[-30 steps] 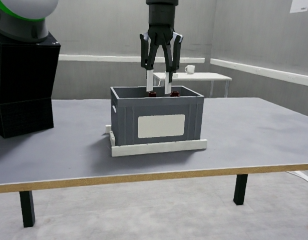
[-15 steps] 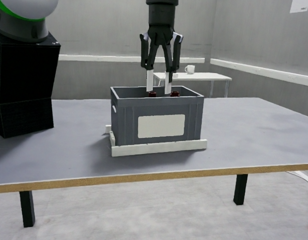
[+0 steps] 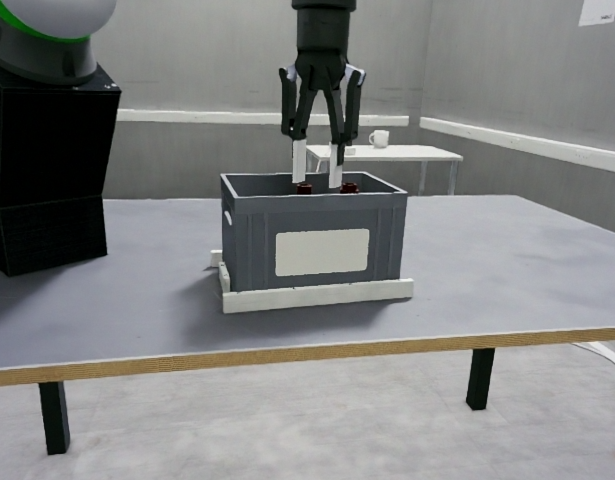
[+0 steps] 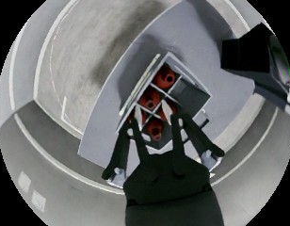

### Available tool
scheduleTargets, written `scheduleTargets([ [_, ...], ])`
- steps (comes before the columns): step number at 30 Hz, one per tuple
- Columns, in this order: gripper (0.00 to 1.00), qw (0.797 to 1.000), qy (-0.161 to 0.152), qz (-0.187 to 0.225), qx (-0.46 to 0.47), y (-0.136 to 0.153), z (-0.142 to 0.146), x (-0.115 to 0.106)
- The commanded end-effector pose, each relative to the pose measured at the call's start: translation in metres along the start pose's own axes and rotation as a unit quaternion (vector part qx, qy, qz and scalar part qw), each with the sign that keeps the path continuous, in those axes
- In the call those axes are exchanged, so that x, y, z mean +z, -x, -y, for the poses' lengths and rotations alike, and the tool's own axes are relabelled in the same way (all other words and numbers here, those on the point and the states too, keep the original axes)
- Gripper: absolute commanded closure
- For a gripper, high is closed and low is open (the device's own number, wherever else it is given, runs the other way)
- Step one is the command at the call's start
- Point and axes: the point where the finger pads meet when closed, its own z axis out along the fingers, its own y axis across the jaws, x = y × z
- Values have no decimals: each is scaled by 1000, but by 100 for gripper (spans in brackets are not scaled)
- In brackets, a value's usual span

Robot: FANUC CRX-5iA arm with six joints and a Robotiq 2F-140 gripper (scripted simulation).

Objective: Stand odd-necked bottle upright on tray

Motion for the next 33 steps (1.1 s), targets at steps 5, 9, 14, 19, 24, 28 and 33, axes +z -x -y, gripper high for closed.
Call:
scheduleTargets([
  [5, 56, 1000, 0, 0, 0, 0, 0, 0],
  [9, 56, 1000, 0, 0, 0, 0, 0, 0],
  [14, 56, 1000, 0, 0, 0, 0, 0, 1],
  [19, 56, 1000, 0, 0, 0, 0, 0, 3],
  [24, 56, 1000, 0, 0, 0, 0, 0, 7],
  [28, 56, 1000, 0, 0, 0, 0, 0, 11],
  [33, 56, 1000, 0, 0, 0, 0, 0, 14],
])
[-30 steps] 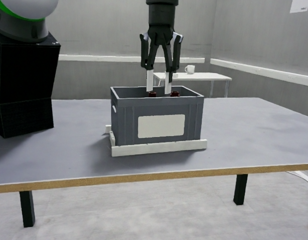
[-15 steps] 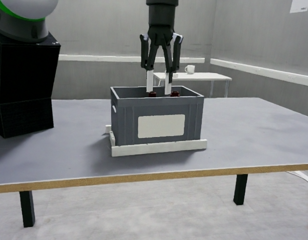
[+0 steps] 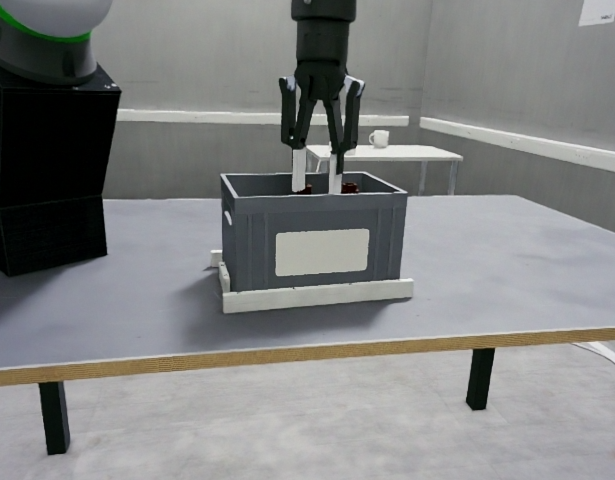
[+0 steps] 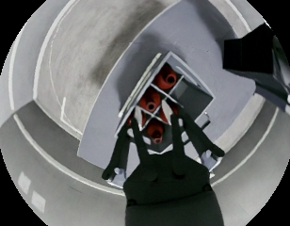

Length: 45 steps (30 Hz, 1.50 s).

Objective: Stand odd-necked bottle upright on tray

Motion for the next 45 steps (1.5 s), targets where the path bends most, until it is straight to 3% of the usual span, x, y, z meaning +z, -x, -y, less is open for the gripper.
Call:
scheduleTargets([
  [1, 56, 1000, -1, 0, 0, 0, 1, 1],
  [24, 56, 1000, -1, 0, 0, 0, 1, 24],
  [45, 56, 1000, -1, 0, 0, 0, 1, 27],
])
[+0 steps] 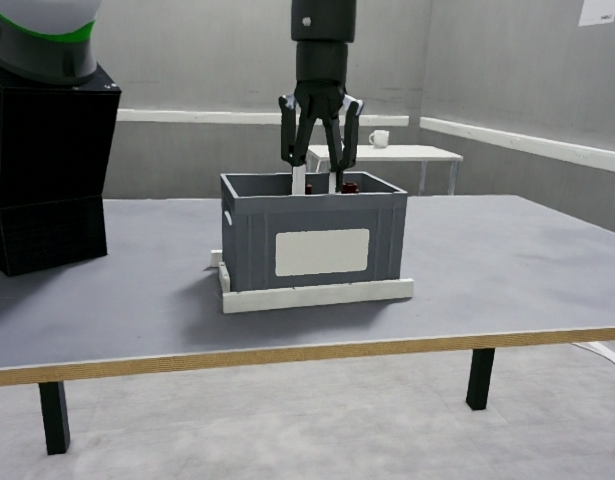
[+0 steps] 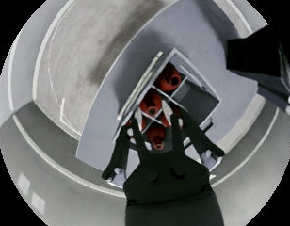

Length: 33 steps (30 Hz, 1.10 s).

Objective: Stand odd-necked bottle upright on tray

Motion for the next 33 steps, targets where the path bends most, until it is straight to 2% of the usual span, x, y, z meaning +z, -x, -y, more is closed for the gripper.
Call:
scheduleTargets([
  [1, 56, 1000, 0, 0, 0, 0, 0, 0],
  [28, 56, 1000, 0, 0, 0, 0, 0, 0],
  [29, 90, 1000, 0, 0, 0, 0, 0, 0],
  [33, 90, 1000, 0, 0, 0, 0, 0, 0],
])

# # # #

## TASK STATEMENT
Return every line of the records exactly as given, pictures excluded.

## WRITTEN RESPONSE
[-30 steps] 
[-15 steps] 
[+0 steps] 
[+0 steps] 

### Available tool
scheduleTargets, written `scheduleTargets([ [_, ...], ])`
- steps (comes before the columns): step number at 30 Hz, one per tuple
- Columns, in this order: gripper (0.00 to 1.00), qw (0.797 to 1.000), qy (-0.161 to 0.152), qz (-0.187 to 0.225), qx (-0.46 to 0.47), y (-0.136 to 0.153), z (-0.142 to 0.146), x (-0.115 to 0.106)
- The commanded end-effector pose, each relative to the pose measured at the call's start: translation in metres along the start pose's own axes and rotation as a unit quaternion (vector part qx, qy, qz and scalar part qw), each with the sign that keeps the path continuous, in those axes
- In the call those axes are exchanged, so that x, y, z mean +z, -x, -y, for the poses' lengths and rotations alike, and the tool's own axes are relabelled in the same way (all other words and numbers here, those on the point and the states too, keep the original axes)
- Gripper: absolute commanded closure
- For a gripper, high is closed and low is open (the device's own number, wherever else it is given, runs the other way)
- Step one is the command at the call's start
- Point and axes: the point where the finger pads meet when closed, its own z axis out along the fingers, its own y axis across the jaws, x = y × z
- Values have no decimals: each is scaled by 1000, but by 100 for gripper (spans in brackets are not scaled)
- In brackets, a value's usual span

Robot: FANUC CRX-5iA arm with six joints and a Robotiq 2F-140 gripper (scripted simulation).

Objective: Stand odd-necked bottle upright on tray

Motion for the next 33 steps (1.1 s), targets at steps 5, 9, 14, 19, 24, 28 and 33, axes +z -x -y, gripper high for closed.
Call:
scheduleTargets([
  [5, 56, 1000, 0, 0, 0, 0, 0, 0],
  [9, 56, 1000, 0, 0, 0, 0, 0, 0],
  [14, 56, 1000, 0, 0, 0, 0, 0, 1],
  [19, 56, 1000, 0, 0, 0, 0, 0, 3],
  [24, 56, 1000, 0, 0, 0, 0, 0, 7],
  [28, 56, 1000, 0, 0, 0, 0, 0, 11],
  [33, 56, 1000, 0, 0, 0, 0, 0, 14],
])
[-30 steps] 
[-15 steps] 
[+0 steps] 
[+0 steps] 

Length: 45 steps (30 Hz, 1.50 s).

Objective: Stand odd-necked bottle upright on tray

Motion for the next 45 steps (1.5 s), targets where the path bends most, until it is straight to 3% of the usual span, x, y, z meaning +z, -x, -y, less is open for the gripper.
Call:
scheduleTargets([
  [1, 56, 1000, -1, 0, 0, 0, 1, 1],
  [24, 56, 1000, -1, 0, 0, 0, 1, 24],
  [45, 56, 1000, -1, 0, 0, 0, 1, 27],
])
[+0 steps] 
[+0 steps] 

Length: 33 steps (30 Hz, 1.10 s).

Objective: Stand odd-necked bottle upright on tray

Motion for the next 33 steps, targets where the path bends most, until it is straight to 2% of the usual span, x, y, z meaning +z, -x, -y, more is closed for the gripper.
Call:
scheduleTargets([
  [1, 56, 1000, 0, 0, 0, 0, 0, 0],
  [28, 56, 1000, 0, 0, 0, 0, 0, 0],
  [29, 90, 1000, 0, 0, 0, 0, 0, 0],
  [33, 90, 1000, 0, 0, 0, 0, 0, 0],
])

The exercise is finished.